Geoffrey Jellicoe: landscape and environmental planning for Loch Kishorn Oil Rig Yard
The Howard Doris Oil Rig Yard on the north shore of Loch Kishorn operated from 1975 to 1987. After seeing an earlier planning application for a yard at Drumbuie fail, the developers appointed Geoffrey Jellicoe as their landscape architect. The yard was used to build what was then the largest movable object made by man: the Ninian Central Platform. As soon as they obtained planning permission, the developers terminated their arrangement with Jellicoe. Parts of the site remain in industrial use by another company. This is a pity but it remains an important example of Environmental Impact Design. Though produced at speed, Jellicoe’s design was simple, logical and economical. The planners who should have secured its adoption were gutless.

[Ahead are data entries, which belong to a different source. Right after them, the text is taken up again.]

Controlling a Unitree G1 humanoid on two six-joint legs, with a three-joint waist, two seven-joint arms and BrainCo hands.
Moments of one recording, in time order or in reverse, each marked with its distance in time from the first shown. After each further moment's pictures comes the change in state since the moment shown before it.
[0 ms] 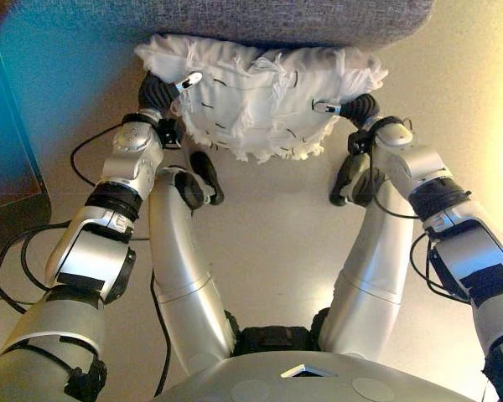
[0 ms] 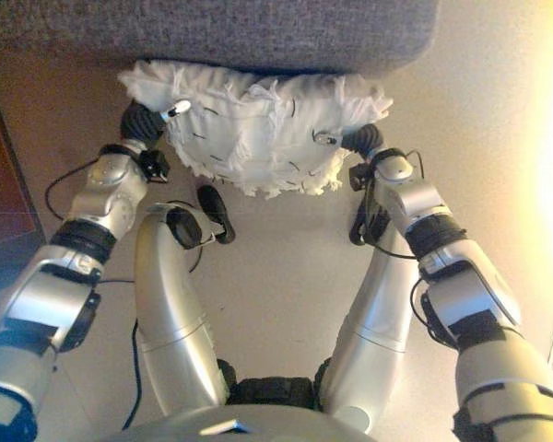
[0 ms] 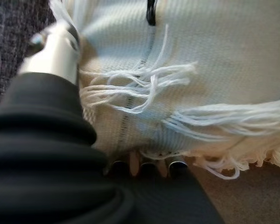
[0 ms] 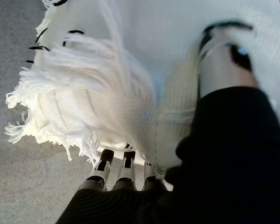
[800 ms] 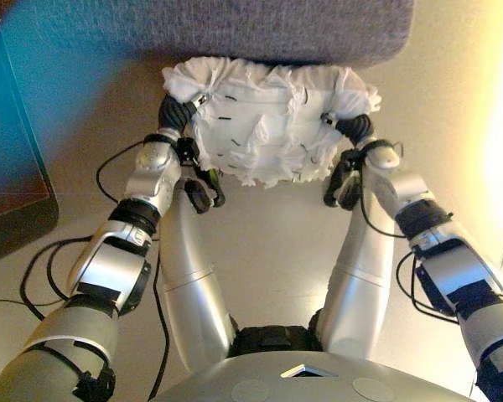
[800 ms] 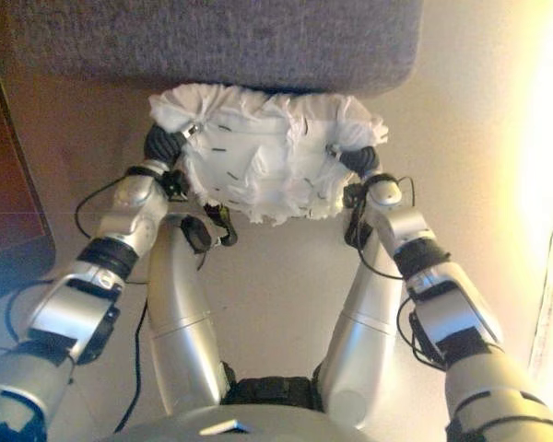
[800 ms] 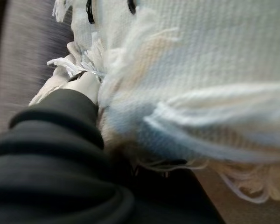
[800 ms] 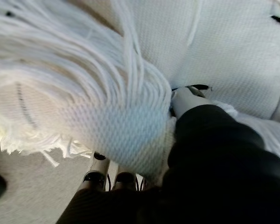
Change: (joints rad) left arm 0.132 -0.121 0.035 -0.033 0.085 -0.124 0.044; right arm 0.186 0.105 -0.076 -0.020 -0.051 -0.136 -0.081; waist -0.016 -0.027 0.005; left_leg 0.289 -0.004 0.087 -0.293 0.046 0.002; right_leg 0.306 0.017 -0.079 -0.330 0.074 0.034
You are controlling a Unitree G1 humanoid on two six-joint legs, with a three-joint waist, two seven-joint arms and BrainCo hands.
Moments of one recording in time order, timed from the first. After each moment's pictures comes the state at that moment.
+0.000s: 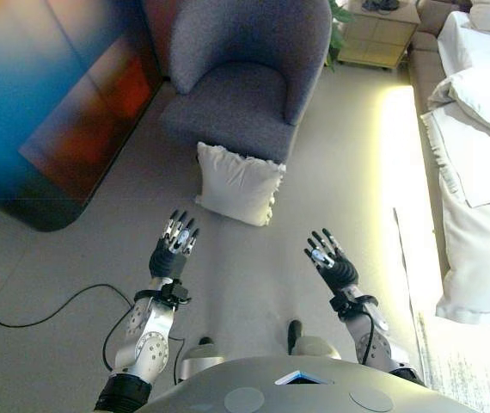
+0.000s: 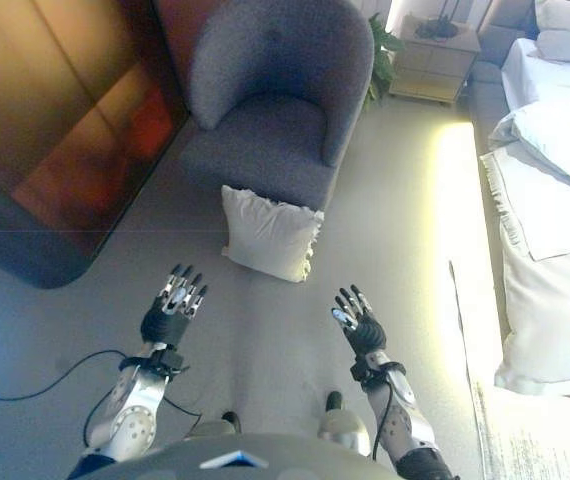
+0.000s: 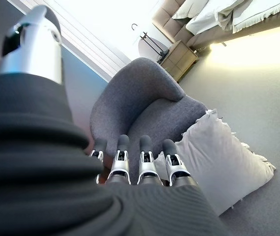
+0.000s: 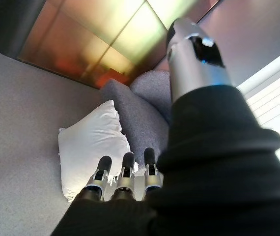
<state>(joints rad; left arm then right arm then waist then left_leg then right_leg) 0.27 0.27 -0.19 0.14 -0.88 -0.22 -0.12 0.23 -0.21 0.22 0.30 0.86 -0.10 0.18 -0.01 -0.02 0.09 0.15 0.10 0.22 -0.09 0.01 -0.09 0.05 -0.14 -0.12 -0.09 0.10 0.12</state>
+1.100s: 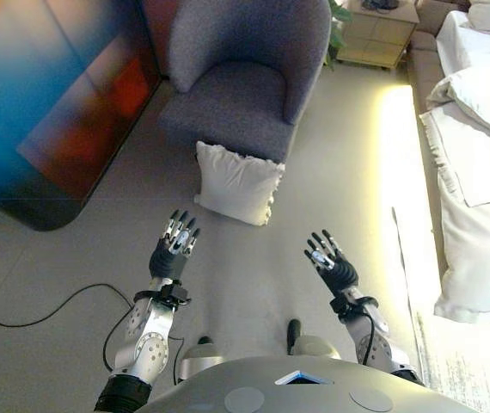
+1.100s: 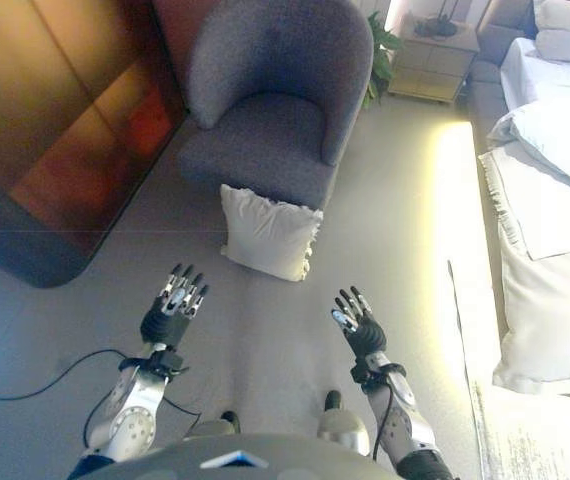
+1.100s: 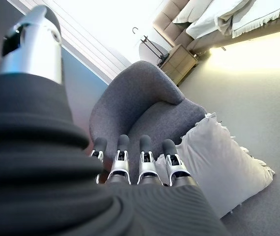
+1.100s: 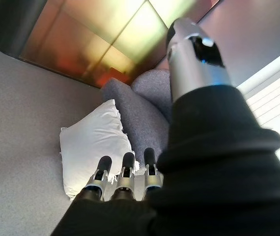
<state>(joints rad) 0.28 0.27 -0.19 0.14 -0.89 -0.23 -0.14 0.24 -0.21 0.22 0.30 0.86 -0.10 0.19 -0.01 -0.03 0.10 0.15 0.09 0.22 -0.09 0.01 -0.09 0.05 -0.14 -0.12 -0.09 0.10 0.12</state>
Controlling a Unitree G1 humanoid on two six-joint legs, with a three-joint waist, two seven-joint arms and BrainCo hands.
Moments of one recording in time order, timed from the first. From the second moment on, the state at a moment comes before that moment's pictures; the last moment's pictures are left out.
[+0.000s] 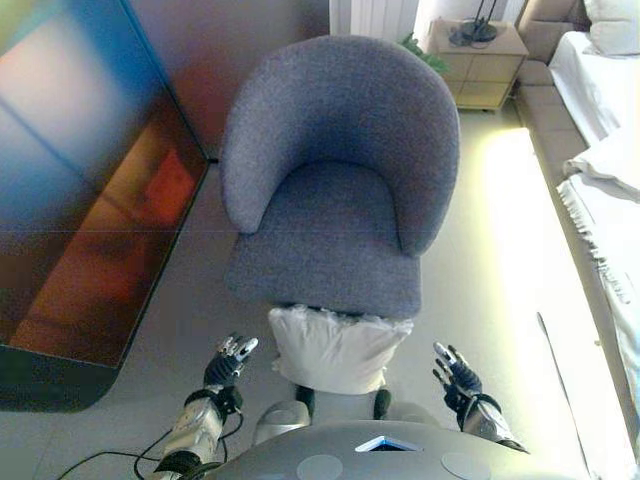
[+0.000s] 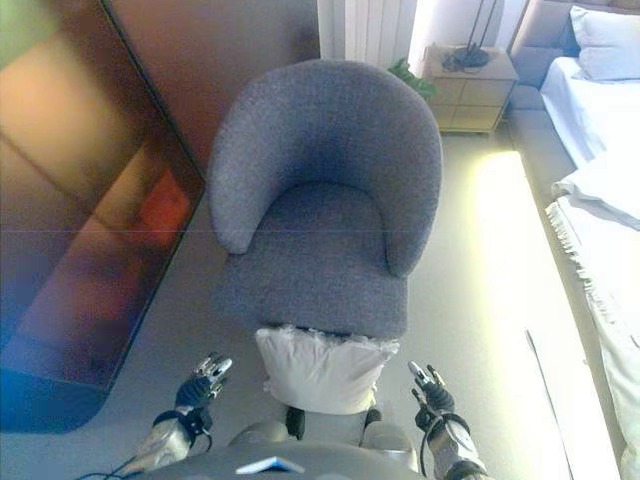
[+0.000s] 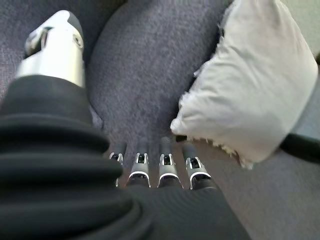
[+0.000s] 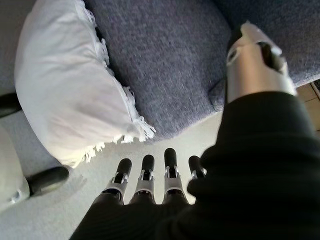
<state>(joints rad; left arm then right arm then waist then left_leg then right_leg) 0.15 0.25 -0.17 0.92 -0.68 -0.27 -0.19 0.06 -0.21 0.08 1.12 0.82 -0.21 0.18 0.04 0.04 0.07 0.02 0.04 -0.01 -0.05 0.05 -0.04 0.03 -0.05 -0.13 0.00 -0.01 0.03</state>
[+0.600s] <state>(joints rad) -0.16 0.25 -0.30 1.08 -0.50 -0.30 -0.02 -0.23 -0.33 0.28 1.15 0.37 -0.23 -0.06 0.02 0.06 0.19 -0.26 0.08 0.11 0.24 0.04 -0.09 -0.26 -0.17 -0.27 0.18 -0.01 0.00</state>
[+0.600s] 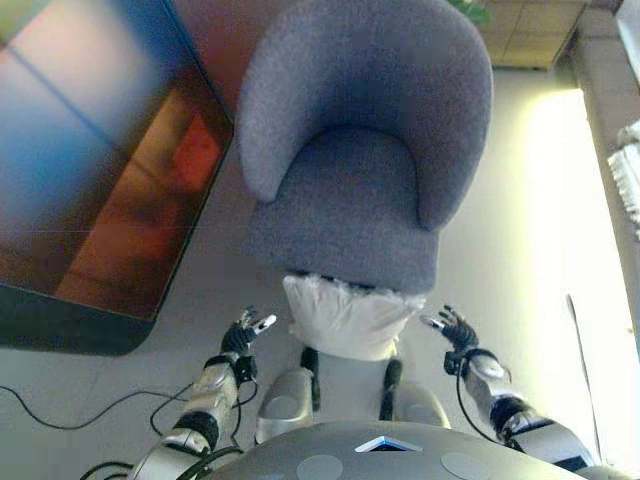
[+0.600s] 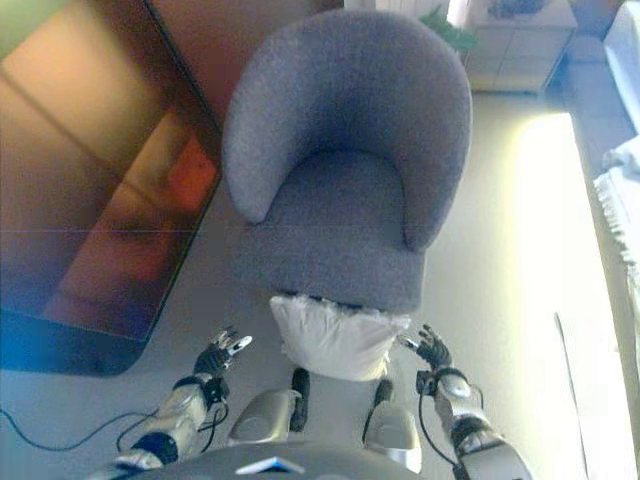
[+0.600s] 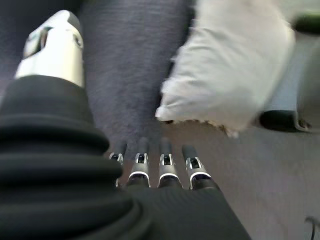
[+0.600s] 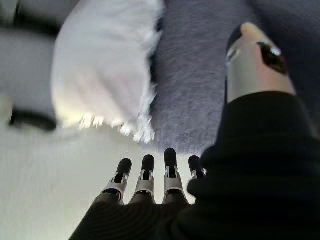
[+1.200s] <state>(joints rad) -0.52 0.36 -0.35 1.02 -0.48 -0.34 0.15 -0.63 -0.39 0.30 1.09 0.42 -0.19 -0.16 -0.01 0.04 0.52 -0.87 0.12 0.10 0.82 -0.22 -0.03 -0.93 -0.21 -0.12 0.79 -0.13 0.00</state>
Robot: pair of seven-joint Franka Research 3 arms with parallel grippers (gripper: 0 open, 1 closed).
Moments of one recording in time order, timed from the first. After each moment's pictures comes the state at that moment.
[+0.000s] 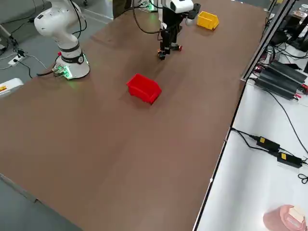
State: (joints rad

Drumbuie, on the south shore of Loch Carron, was proposed by Mowlem and Taylor Woodrow as the site of a oil rig construction yard. The application was lost after the longest planning inquiry in Scottish legal history
Jellicoe’s diagrams show a simple proposal for screening the works during the period of operation and then for clearing up the site. I remember him making two points about the scheme in a lecture
- his role was only to do the best possible job for the local landscape
- then, it was for other people to decide whether or not the yard should go ahead
In response to a question he commented that although a relatively small number of people visit Loch Kishorn each year, a great many other people ‘know it is there’ and value its pristine beauty.
Local residents had differing opinions. People born in the area were generally in favour of the yard because it provided additional jobs and income. Newcomers, known locally as ‘white settlers’, were against the development because it was the opposite of what had attracted them to Loch Kishorn. This raises the interesting question of who should have the loudest voice in the development of wild places:
- Local residents?
- The local council?
- Or the people of Scotland? Or the world?
I don’t know. But the best thing would be for them to reach an agreement. And in my view, the outcome would have been much better if the implementation of Jellicoe’s ideas had been a planning condition. Improving the environmental impact of a development is just as important as assessing it.